● **Exercise**:
Look through the entries below and count the lines that contain "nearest". Reply with that number only.

● **Provided data**:
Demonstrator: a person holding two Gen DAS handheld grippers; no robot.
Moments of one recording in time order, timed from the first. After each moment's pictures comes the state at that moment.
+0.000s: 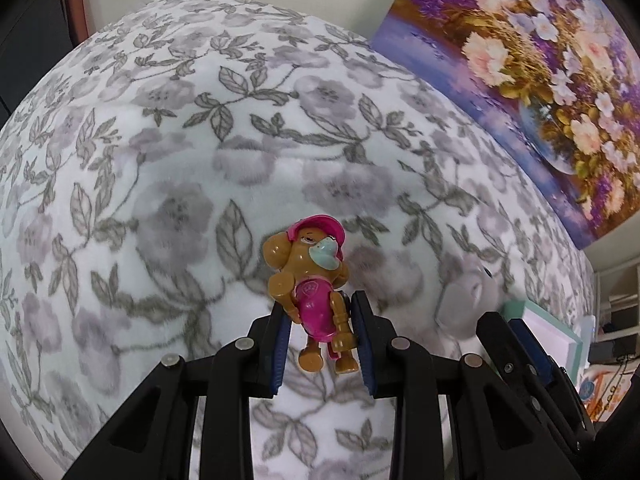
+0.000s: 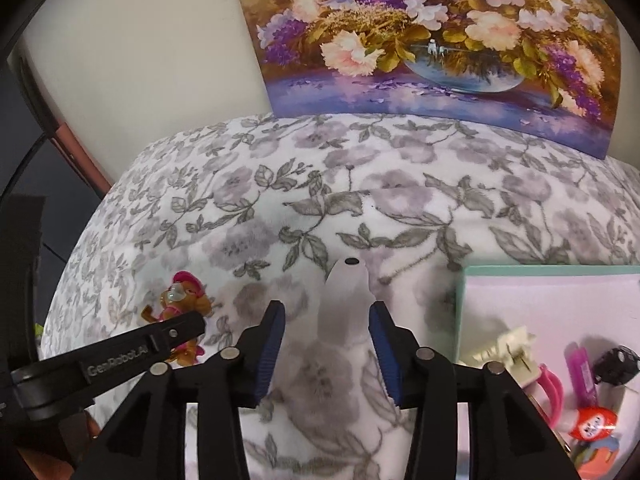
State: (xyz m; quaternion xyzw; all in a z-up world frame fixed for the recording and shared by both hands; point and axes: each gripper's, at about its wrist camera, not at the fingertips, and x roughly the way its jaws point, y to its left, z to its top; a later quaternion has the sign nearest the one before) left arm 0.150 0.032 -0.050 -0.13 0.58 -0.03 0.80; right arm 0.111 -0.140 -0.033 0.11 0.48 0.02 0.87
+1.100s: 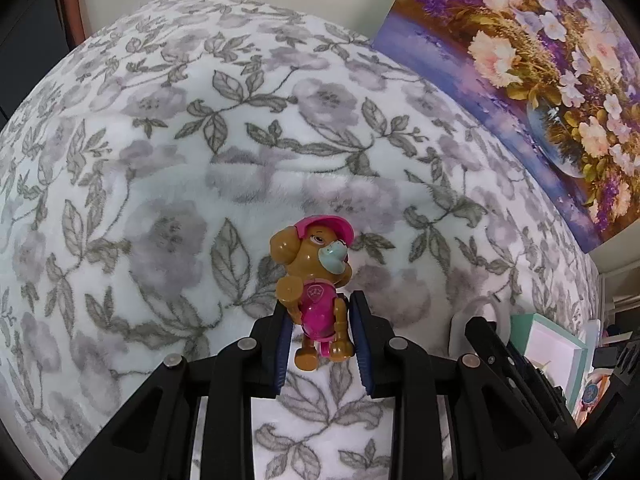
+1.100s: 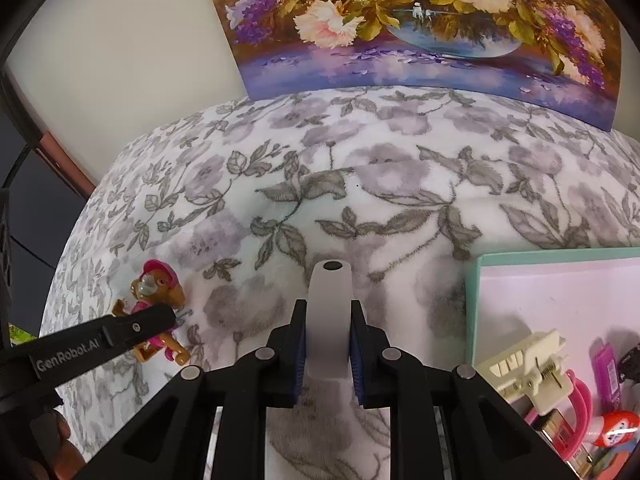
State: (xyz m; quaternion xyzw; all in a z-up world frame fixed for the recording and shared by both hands) left arm 0.161 0.029 -0.053 -0.12 0.58 -0.03 0.80; right arm 0.126 -0.150 -0.062 0.14 0.50 0.01 0.86
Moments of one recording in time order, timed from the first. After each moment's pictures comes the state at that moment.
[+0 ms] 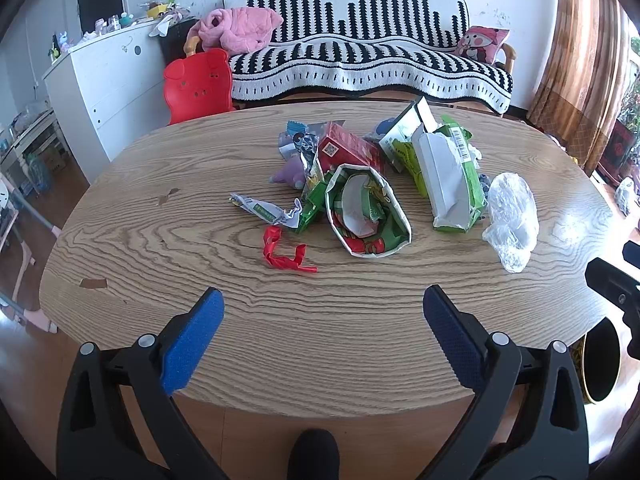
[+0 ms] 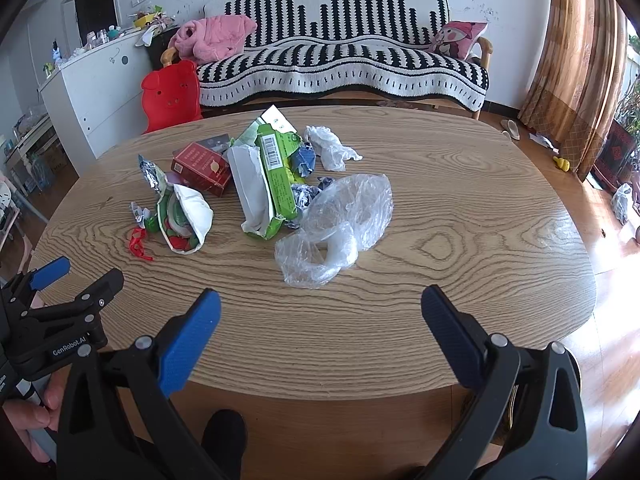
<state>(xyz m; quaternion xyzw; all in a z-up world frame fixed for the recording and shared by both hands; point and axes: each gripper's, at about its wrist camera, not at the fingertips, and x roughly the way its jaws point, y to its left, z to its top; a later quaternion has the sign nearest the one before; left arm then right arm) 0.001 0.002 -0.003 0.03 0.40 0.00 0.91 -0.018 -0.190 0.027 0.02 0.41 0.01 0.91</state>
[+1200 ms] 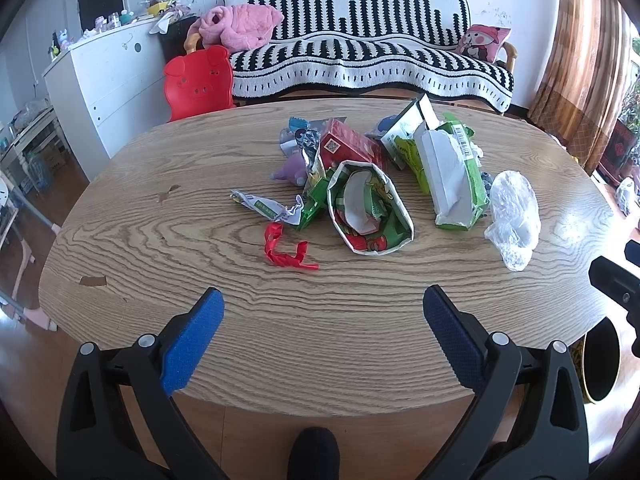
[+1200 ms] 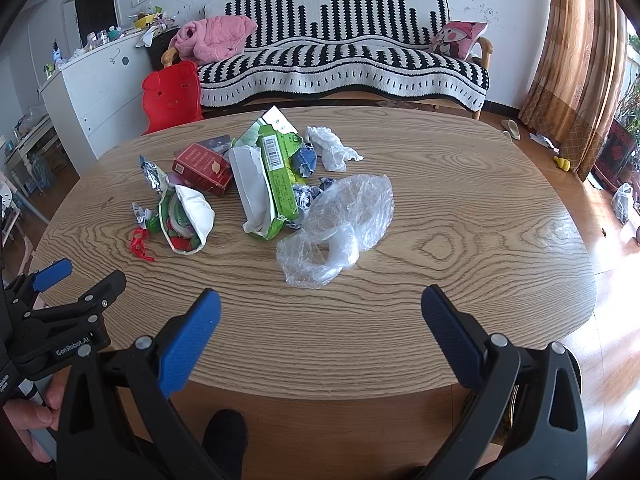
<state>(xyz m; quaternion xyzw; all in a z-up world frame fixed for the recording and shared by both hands) 0.001 0.006 -0.007 0.03 0.41 0.00 0.91 -0.018 -0.190 0.027 0.02 0.41 0.01 0.91</state>
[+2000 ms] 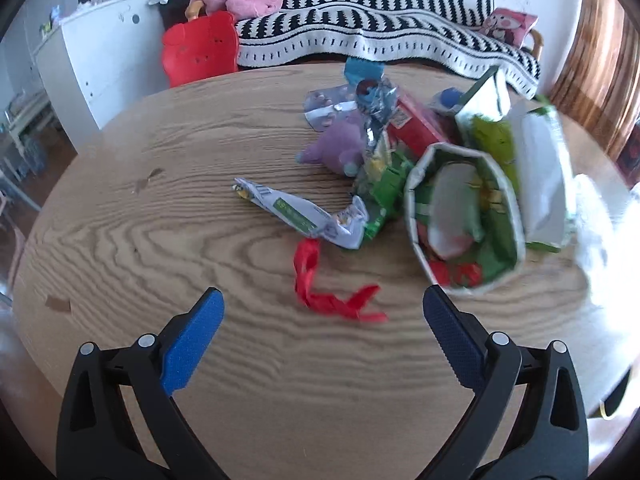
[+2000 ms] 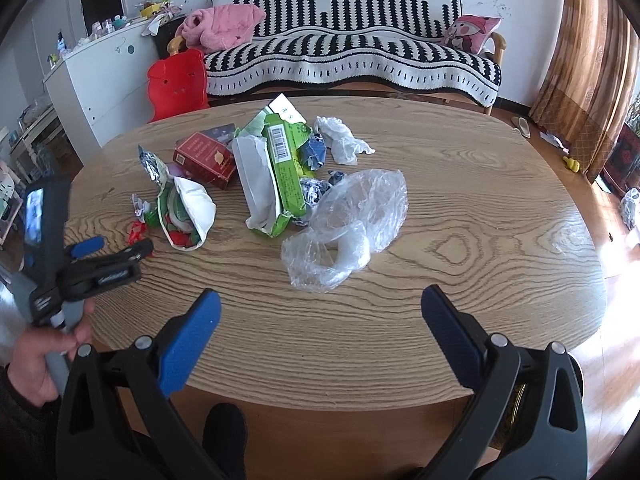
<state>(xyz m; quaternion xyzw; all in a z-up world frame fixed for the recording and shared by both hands) 0.090 0.042 -0.069 0.02 0.45 0.02 0.89 0.002 -0.186 0.014 0.01 0.44 0.03 0.90</state>
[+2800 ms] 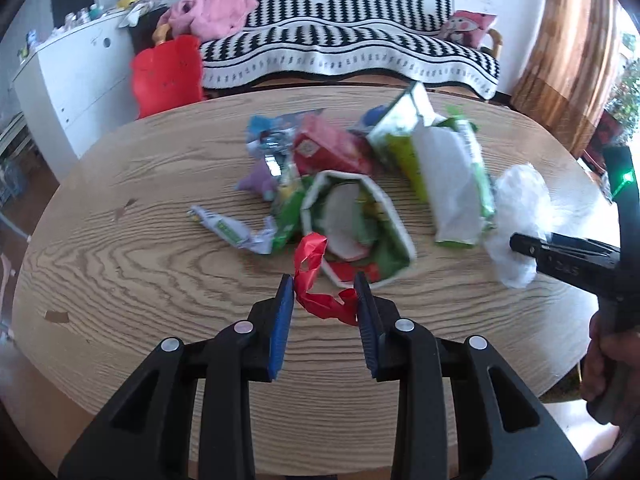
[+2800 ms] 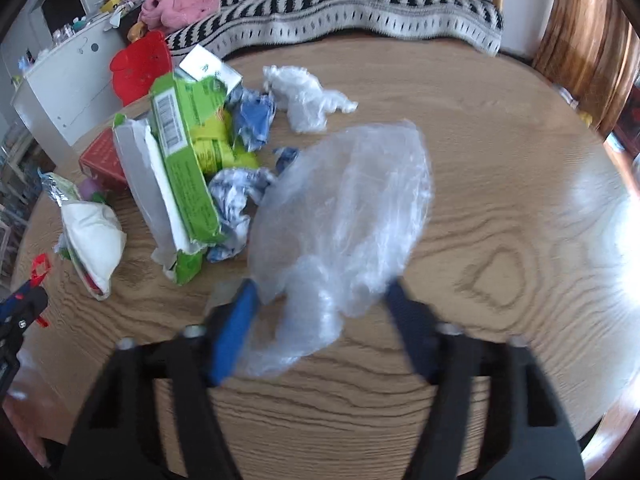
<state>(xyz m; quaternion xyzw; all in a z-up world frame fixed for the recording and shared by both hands) 0.056 -0.010 -0.025 0.03 0.43 -0.05 0.90 0.103 -0.221 -0.059 0.06 0.49 0.03 0.87</state>
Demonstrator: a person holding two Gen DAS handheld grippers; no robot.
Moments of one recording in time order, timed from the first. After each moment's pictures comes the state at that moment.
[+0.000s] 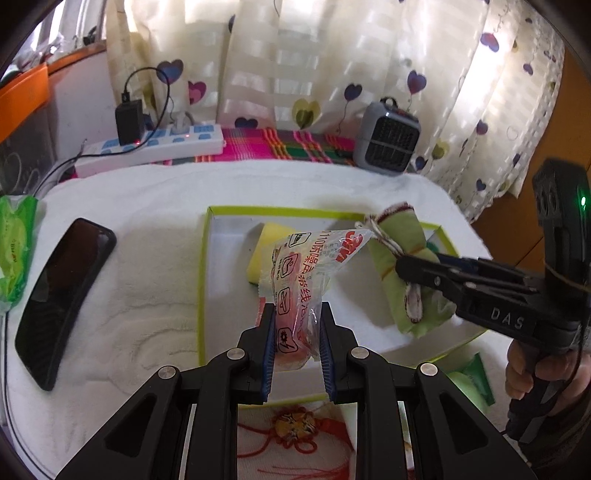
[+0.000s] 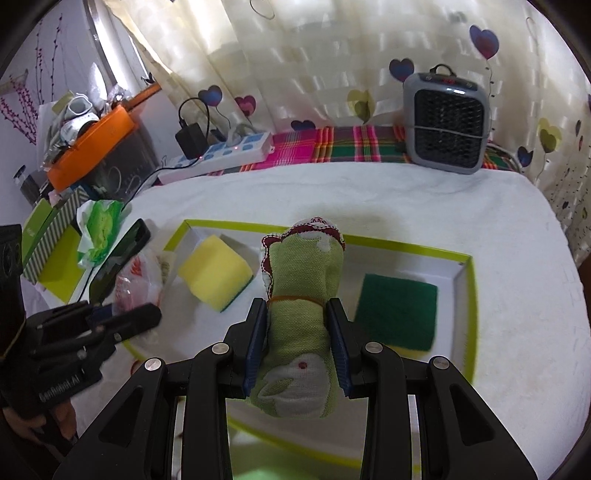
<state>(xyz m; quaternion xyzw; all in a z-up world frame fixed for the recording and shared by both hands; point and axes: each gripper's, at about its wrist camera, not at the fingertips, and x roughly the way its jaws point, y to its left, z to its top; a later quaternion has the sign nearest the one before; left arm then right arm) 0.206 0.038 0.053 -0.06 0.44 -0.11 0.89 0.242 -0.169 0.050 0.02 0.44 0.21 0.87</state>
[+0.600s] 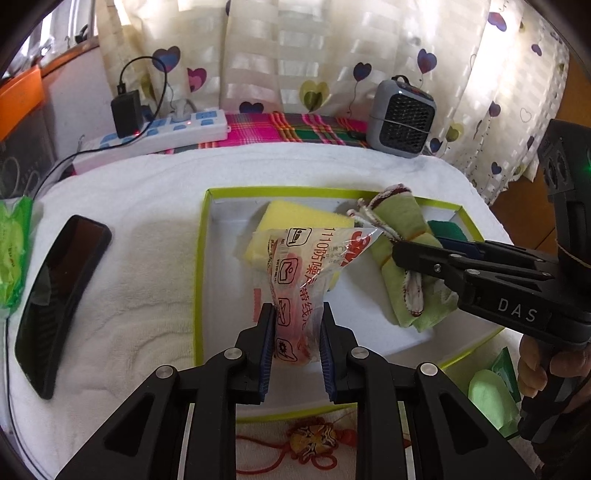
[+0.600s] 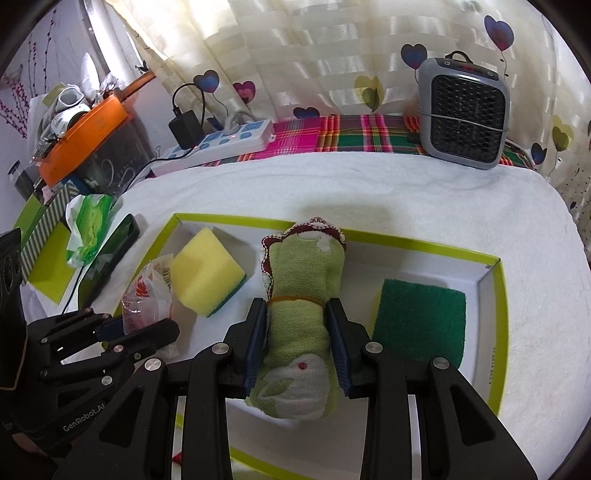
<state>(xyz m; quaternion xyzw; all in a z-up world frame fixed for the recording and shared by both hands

● **Solution to this task**:
3